Besides polygamy, the Mormon Church is best known for its missionaries. That may be because there are so many of them. Consider these numbers:

In 2014, there were 435,000 Christian missionaries of which 85,000 were Mormon, almost 20%. In contrast, of the 1.57 billion church-going Christians that year, only 4.6 million were Mormon, a mere 0.3%.

That means there are almost 70 times more Mormon missionaries than one would expect based on the number of active Mormons, when compared to other Christians (check out this FAQ-article to learn whether Mormons are Christians).

Number of Mormon missionaries and members compared to other Christians.

This disproportionate emphasis on recruitment is a typical characteristic of cults. Like a multi-level marketing scheme, the Mormon Church recruits hundreds of thousands of new converts every year, most of which become disengaged within 12 months.

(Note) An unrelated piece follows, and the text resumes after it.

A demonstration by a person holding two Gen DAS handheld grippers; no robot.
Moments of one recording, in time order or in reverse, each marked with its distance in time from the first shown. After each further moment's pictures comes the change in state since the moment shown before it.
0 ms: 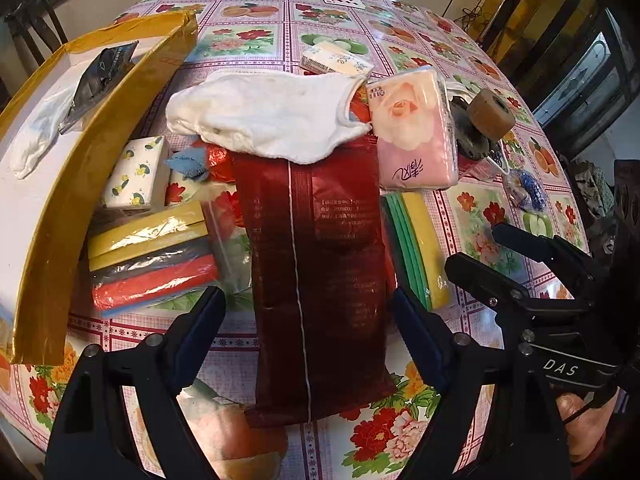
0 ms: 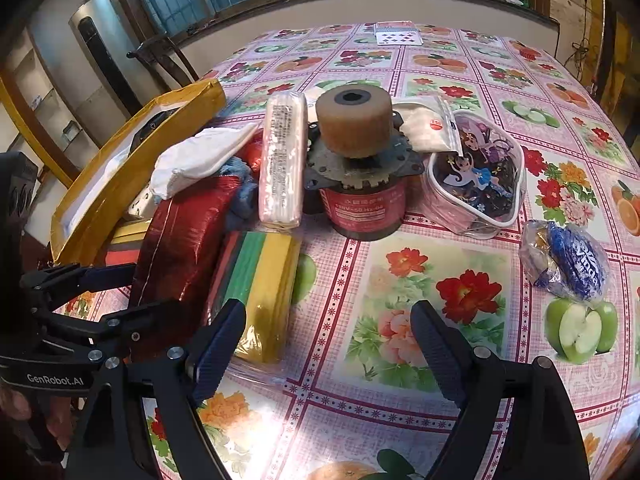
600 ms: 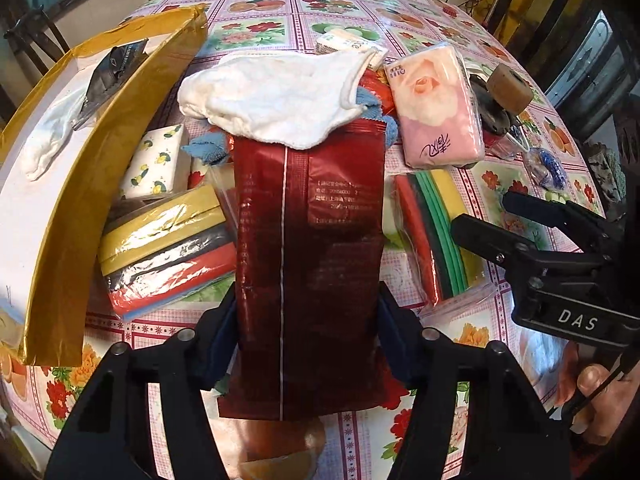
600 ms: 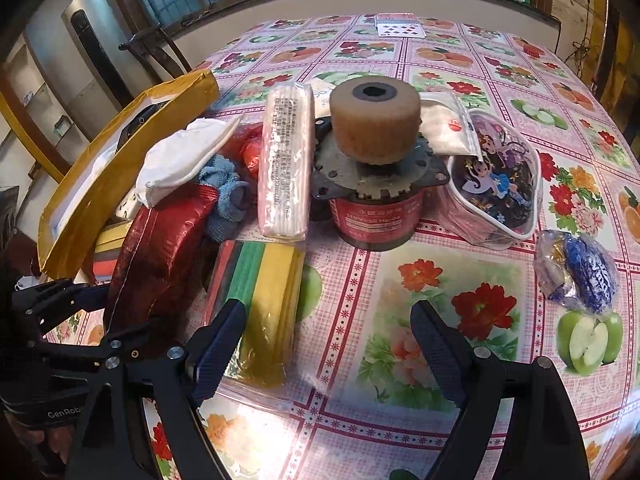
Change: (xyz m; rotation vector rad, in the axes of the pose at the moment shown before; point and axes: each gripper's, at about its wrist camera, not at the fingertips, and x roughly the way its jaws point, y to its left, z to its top) left arm 0.000 0.009 -0.009 0.055 0.012 0.074; right arm 0.021 0.017 0.014 -0.009 0.039 -0.027
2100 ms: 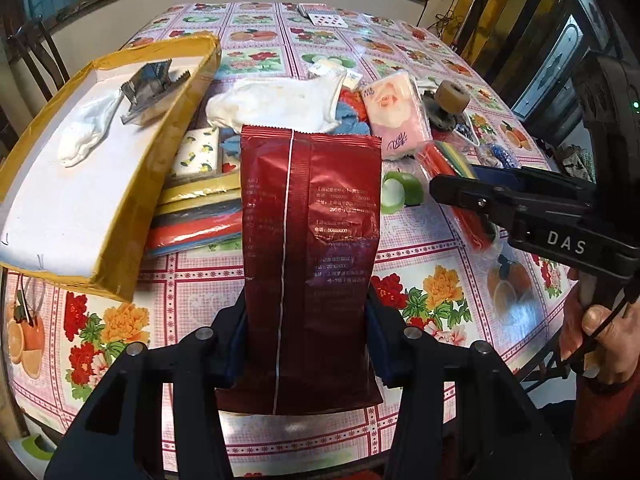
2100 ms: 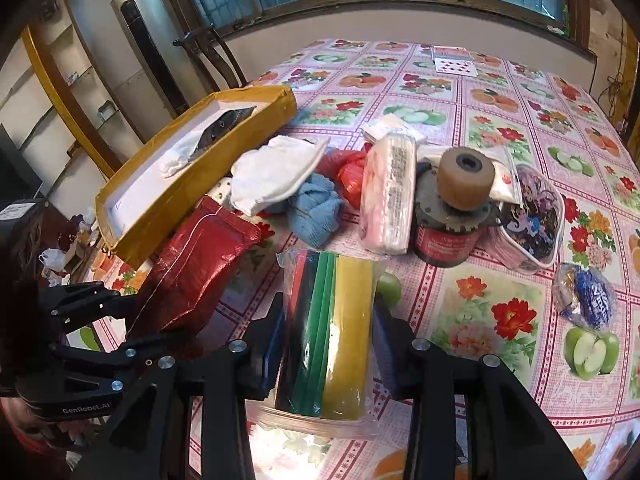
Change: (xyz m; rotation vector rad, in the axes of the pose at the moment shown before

The Mormon Church suffers from the same plague that affects any MLM-scheme: market saturation. Mormon growth rates have been declining since the early 1960s, a trend that accelerated with the advent of the internet in the mid-1990s. Unlike other MLM-schemes, however, the Church cannot easily switch products.

For a while, the Church has tried to stem the tide by increasing the number of missionaries, from 25,000 in the 1970s to 85,000 at its peak in 2014. But by the early 1990s the law of diminishing returns started to set in. From about eight converts per missionary, the conversion rate dropped to 3.41 in 2013.

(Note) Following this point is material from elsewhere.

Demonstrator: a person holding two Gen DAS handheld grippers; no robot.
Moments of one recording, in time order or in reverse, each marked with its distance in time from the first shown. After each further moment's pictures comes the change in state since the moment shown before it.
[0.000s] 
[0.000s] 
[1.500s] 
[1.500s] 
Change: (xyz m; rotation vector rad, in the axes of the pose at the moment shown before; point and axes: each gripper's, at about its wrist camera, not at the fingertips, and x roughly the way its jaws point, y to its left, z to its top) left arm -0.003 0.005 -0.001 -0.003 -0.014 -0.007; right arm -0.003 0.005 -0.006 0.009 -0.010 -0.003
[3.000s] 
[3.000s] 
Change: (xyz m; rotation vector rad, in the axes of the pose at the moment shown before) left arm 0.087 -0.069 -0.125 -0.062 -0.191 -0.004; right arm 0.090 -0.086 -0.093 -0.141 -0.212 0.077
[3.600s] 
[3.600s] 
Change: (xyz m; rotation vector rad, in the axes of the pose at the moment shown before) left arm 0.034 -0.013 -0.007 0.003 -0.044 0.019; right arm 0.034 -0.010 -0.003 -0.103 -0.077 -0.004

Converts per missionary 1977-2015. You can dynamically view this and other charts related to Mormon membership growth on our statistics page.

The cost of maintaining such a huge but increasingly ineffective recruitment program is prohibitive. It comes as no surprise, therefore, that only five years after the Church’s last-ditch attempt at propping up conversions by lowering the missionary age in 2012, Church leaders are now looking at down-sizing the missionary program and modernizing it through the use of technology.

The core product hasn’t changed, though. The rate at which new recruits, and even long-time members disengage likely isn’t decreasing either. More and more, Mormonism is becoming a tough sell in today’s religious market place.